WORK REQUEST: Word for word, reproduce the data that follows.

INPUT MATERIAL:
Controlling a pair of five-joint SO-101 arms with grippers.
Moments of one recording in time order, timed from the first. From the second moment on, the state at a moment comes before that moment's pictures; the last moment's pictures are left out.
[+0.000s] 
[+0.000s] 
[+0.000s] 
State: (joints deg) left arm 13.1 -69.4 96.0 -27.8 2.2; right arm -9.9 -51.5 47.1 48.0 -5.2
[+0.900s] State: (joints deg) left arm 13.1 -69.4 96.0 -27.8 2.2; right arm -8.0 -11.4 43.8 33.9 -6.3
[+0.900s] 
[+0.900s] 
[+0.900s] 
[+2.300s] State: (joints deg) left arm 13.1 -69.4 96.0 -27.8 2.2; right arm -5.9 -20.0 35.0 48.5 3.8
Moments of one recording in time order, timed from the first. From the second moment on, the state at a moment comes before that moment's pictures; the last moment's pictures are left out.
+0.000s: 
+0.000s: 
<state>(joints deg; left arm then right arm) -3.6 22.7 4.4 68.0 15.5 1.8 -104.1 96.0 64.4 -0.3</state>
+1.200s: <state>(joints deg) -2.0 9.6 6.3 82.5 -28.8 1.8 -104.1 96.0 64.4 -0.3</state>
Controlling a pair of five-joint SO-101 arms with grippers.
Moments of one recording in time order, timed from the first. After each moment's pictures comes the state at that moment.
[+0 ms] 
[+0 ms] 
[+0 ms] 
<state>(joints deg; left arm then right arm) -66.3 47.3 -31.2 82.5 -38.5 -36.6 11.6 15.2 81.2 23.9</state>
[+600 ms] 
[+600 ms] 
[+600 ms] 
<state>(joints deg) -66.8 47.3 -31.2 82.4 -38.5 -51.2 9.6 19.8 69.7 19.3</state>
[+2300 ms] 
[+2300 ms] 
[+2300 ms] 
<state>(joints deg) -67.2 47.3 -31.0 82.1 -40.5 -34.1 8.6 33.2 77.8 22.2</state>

RESPONSE BELOW:
Controlling a pair of five-joint SO-101 arms with grippers.
Moments of one recording in time order, timed from the first. From the second moment on, the state at a moment comes before that moment's pictures; the last moment's pictures are left out.
[+0.000s] 
[+0.000s] 
[+0.000s] 
State: (joints deg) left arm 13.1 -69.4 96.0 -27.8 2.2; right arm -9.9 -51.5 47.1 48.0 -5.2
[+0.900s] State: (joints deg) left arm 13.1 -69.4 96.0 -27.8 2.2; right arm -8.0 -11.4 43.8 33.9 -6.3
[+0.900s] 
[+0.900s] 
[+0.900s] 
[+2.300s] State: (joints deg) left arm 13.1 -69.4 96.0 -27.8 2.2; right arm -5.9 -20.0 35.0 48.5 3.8
Moments of one recording in time order, timed from the first. From the second moment on, the state at a moment comes before that moment's pictures; the last moment's pictures are left out.
+0.000s: 
+0.000s: 
<state>(joints deg; left arm then right arm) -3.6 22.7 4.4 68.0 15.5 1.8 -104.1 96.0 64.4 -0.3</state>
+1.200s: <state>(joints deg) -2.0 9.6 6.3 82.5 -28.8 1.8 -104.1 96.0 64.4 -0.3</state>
Controlling a pair of five-joint SO-101 arms with grippers.
Moments of one recording in time order, timed from the first. After each moment's pictures comes the state at that moment.
[+0 ms] 
[+0 ms] 
[+0 ms] 
<state>(joints deg; left arm then right arm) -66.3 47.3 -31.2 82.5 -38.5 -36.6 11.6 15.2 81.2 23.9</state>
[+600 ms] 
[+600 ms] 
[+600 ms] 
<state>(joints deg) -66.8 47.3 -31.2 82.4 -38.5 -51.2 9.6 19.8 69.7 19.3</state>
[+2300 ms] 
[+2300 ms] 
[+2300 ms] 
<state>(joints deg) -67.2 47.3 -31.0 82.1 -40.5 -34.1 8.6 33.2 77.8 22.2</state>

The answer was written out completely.